К половине восьмого город обезумевал от велосипедов, воздух становился не просто как в Лос-Анджелесе, а как в Лос-Анджелесе при аварии канализации. Просыпалась после ночи изощренная городская война внутри войны, война с относительно легкими потерями, но с обостренными проявлениями отчаяния, злобной ненависти и бессильного, травящего душу отвращения. Тысячи вьетнамцев, образующих основание пирамиды, которой не простоять и пяти лет, кормящиеся ею хапуги, давящиеся от жадности. Командировочные американцы, преисполненные ненависти к вьетнамцам и страхом перед ними. Тысячи американцев, вопящих унылым хором в своих служебных кабинетах: «Этих людей ни черта не заставишь делать». А остальные — ихние, наши, те, кто не хотел участвовать в этой игре, кого от нее тошнит. В декабре того года министерство труда Южного Вьетнама объявило, что проблема беженцев решена, что всем «беженцам найдено место в хозяйственной жизни страны». Однако складывалось впечатление, что по большей части беженцы нашли себе место в самых темных городских закоулках, на помойках и под машинами, оставленными на автостоянках. В картонных ящиках из-под холодильников и кондиционеров находили приют по десятеро детей сразу. Большинство американцев, да и многие вьетнамцы переходили на другую сторону улицы, чтобы миновать помойки, на которых кормились целые семьи. И все это еще за много месяцев до начала знаменитого наступления «Тэт»[14] — поток беженцев просто затопил Сайгон. Как я слышал, в южновьетнамском министерстве труда на каждого сотрудника-вьетнамца приходилось до девяти советников-американцев.

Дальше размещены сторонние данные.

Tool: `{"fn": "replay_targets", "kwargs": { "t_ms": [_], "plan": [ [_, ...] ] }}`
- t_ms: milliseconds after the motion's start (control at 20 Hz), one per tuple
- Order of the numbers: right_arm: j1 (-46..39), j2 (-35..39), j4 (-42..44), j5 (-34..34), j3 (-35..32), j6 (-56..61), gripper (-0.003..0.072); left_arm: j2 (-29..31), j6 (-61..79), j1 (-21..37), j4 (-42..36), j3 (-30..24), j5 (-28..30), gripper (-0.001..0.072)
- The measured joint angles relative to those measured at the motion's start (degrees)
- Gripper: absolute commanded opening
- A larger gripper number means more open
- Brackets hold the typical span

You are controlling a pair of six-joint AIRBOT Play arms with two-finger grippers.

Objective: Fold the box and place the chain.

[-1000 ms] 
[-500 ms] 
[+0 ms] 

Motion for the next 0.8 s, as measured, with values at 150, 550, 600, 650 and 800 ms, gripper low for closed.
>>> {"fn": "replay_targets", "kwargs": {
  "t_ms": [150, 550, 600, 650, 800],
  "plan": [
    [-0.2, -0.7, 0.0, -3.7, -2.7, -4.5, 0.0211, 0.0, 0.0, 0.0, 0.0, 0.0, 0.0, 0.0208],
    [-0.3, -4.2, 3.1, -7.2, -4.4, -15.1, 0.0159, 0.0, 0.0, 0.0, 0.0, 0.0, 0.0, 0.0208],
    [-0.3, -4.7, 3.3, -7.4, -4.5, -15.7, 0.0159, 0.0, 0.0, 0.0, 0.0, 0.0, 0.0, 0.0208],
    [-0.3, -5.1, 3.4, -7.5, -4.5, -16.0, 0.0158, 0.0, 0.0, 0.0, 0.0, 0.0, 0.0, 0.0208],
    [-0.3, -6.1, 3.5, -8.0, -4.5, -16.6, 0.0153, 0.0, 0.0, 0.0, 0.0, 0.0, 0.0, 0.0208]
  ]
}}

В ресторанах Броддарда и «Пагода» и в пиццериях за углом днями напролет болтались вьетнамцы — «студенты» и «ковбои» на мотоциклах, бессвязно друг с другом споря, попрошайничая у американцев, стягивая со столов чаевые, читая Пруста, Мальро и Камю в изданиях «Плеяды». Я несколько раз говорил с одним из них, но общего языка мы не нашли. Я ничего не понял, кроме того, что он испытывал навязчивое желание сравнивать Вашингтон с Римом, а еще, кажется, он считал Эдгара По французским писателем. Ближе к вечеру «ковбои» оставляли бары и кафе-молочные и неслись к площади Ламсон, ища знакомств. Они могли смахнуть у вас с руки часы, мгновенно, как ястреб ловит полевую мышь. Могли стянуть бумажник, ручку, фотокамеру, очки — все, что плохо лежит. Затянись война еще немного, и они наловчились бы с вас на ходу подметки рвать. Они почти не покидали седел своих мотоциклов, никогда не оглядывались назад. Как-то солдат из 1-й дивизии снимал своих однополчан с девушками из бара на фоне Национальной ассамблеи. Он навел камеру и прицелился, но не успел нажать на спуск, как камера уже оказалась за квартал от него, а ему осталось лишь окутавшее его облако газа из выхлопной трубы, оборванный ремешок на шее да выражение беспомощного изумления па лице: «Надо же так влипнуть!» Через площадь перебежал мальчишка, сунул солдату за ворот кусок картона и скрылся за углом. «Белые мышата» наблюдали за происходящим, прыская от смеха, но мы, видевшие все это с террасы «Континенталя», только рты раскрыли. Позже солдат поднялся к нам выпить пива и сказал: «Вернусь обратно на войну, ей-богу, в этом гадском Сайгоне не выдержать». Рядом с нами обедала большая группа штатских инженеров, из тех, что в ресторанах швыряются друг в друга тарелками. Один из них, пожилой толстяк, посоветовал: «Если поймаете кого из этих цветных паршивцев, прижмите как следует. Они этого не любят».
С пяти до семи время в Сайгоне тянулось долго и нудно, энергия города гасла в сумерках, пока не наступала темнота и подвижность сменялась настороженностью. Ночной Сайгон по-прежнему был Вьетнамом, а ночь — истинная среда войны; ночью-то в деревнях и происходило все самое интересное; ночью не могли снимать телевизионщики; и Феникс — ночная птица — то прилетала, то улетала из Сайгона.